An unemployed loner who has been living out of his car since his divorce, Vinny doesn’t initially take kindly to Mal’s recruitment plea — though the offer of an all-expenses-paid trip to sunny Rome, where the tournament is to take place weeks hence, eventually burns through his frosty resistance. The newcomer’s fancy footwork may give England more of a chance than they had before, but the team is slow to bond: There’s immediate friction between Vinny and demoted striker Cal (Kit Young), and while plucky, sensitive ex-junkie Nathan (Callum Scott Howells) is keener to make friends, Vinny’s haughty rejection sends him spiraling. The team gets a stroke of luck in the early rounds, earning a bye when tournament favorites South Africa see their arrival delayed by passport issues, though there’s no prize for guessing that sportsmanship will trump gamesmanship in the long run.

Cottrell-Boyce’s script crams in more subplots and topical issues than it can meaningfully develop. Nathan’s addiction troubles make for a reasonably affecting arc, but the travails of the other team members — including Syrian asylum seeker Aldar (Robin Nazari) and would-be ladies’ man Jason (Sheyi Cole), given a sharp #MeToo education when he inappropriately comes onto sparky Mexican-American player Rosita (Cristina Rodio) — are given very short shrift. As South Africa’s bolshy nun-turned-coach, Susan Wokoma provides amiable comic relief; the woes of the hopeless Japanese team and their dourly militaristic coach make for a less successful diversion, reliant on some outdated stereotyping.
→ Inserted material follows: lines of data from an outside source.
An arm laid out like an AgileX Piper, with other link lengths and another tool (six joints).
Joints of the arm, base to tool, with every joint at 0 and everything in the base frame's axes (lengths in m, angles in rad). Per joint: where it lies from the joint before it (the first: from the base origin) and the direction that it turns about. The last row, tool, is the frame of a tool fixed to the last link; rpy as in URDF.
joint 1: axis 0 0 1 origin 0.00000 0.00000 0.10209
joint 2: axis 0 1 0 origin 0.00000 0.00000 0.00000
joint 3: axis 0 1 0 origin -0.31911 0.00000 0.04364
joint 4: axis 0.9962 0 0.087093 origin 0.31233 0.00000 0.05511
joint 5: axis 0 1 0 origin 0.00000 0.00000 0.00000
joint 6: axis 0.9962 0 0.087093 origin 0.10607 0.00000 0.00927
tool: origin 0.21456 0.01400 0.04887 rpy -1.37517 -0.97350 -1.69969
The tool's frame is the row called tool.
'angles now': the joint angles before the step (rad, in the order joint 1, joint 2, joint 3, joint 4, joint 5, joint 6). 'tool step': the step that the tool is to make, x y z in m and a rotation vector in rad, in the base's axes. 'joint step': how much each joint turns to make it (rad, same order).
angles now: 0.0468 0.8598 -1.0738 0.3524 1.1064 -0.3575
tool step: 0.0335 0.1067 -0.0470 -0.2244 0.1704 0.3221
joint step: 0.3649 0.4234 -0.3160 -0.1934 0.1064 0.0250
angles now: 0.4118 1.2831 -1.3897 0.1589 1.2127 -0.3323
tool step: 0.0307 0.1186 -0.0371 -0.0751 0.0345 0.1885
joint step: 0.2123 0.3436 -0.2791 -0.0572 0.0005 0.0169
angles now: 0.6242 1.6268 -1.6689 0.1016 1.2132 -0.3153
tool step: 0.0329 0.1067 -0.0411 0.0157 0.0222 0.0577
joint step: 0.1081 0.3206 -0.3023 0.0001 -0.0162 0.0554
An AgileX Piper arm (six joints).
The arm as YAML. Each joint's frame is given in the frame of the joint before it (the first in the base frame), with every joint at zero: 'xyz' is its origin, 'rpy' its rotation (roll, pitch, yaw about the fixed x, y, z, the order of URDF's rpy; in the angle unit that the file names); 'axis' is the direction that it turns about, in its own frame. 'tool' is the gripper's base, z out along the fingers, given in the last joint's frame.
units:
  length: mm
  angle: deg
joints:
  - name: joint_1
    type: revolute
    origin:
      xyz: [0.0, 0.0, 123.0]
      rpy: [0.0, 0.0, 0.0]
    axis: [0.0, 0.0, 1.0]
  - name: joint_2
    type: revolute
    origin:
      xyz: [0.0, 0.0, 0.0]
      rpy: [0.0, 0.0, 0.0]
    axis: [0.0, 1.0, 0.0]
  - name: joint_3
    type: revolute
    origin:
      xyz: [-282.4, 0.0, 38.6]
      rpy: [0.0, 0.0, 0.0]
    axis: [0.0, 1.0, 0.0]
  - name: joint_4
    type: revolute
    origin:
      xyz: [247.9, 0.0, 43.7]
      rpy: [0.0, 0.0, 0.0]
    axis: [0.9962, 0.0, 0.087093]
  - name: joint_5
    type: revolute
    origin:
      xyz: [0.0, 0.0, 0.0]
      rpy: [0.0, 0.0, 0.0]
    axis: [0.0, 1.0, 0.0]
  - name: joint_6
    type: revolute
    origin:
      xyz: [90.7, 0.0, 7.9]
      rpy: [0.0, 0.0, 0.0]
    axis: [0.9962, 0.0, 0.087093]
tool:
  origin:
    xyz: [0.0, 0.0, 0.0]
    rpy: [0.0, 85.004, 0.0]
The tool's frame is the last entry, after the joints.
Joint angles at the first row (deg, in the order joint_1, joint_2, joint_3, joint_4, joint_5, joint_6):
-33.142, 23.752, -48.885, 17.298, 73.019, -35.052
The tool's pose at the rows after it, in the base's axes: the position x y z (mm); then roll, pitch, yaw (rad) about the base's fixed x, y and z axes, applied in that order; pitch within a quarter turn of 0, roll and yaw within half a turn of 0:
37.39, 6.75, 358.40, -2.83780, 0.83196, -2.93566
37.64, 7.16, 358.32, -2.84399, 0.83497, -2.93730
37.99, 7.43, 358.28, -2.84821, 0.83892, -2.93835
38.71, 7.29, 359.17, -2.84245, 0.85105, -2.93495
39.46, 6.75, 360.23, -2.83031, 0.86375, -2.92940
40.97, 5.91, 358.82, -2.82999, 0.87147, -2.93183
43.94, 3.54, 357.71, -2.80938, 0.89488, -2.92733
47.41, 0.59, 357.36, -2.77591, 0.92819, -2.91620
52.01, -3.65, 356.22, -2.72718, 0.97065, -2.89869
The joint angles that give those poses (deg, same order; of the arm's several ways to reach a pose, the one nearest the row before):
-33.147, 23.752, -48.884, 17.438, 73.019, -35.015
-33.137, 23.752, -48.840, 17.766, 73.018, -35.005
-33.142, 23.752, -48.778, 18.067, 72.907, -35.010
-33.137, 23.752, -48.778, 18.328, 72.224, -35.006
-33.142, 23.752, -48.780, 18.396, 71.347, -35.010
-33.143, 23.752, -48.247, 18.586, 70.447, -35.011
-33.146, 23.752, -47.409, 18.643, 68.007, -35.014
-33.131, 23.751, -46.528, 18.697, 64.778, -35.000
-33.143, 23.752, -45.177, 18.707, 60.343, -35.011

A perhaps disproportionate amount of screen time is given over to Vinny’s hostile mood swings, as he repeatedly abandons his teammates, only to reconcile with them once again over common personal ground. At least one dramatic cycle of this routine could have been cut at no cost to the film’s narrative flow, though one can hardly blame “The Beautiful Game” for fixing its focus so insistently on Ward, whose volatile charisma quickens and complicates even a relatively thin character, and whose darting, restless screen energy pleasingly complements Nighy’s signature laid-back roguishness. (Nighy has twinkly chemistry, too, with an underused Valeria Golino as the Italian tournament coordinator, though the script keeps any whisper of romance between them on the back burner.)

Even when you can practically hear the film’s formulaic gear-shifting, it’s hard not to be won over, not least by the real-life backstory guiding its less authentic fiction. Fresh from “Wicked Little Letters,” theater director Sharrock steers proceedings in unfussy, audience-minded fashion, but cranks up the emotional machinery exactly when she needs to: Those who can remain dry-eyed through a final-match montage set to Aretha Franklin’s mighty cover of “Bridge Over Troubled Water” are not viewers whom “The Beautiful Game” has any intention of reaching.

“The Beautiful Game” opens in the U.K. on March 22. It streams in the U.S. on Netflix starting March 29.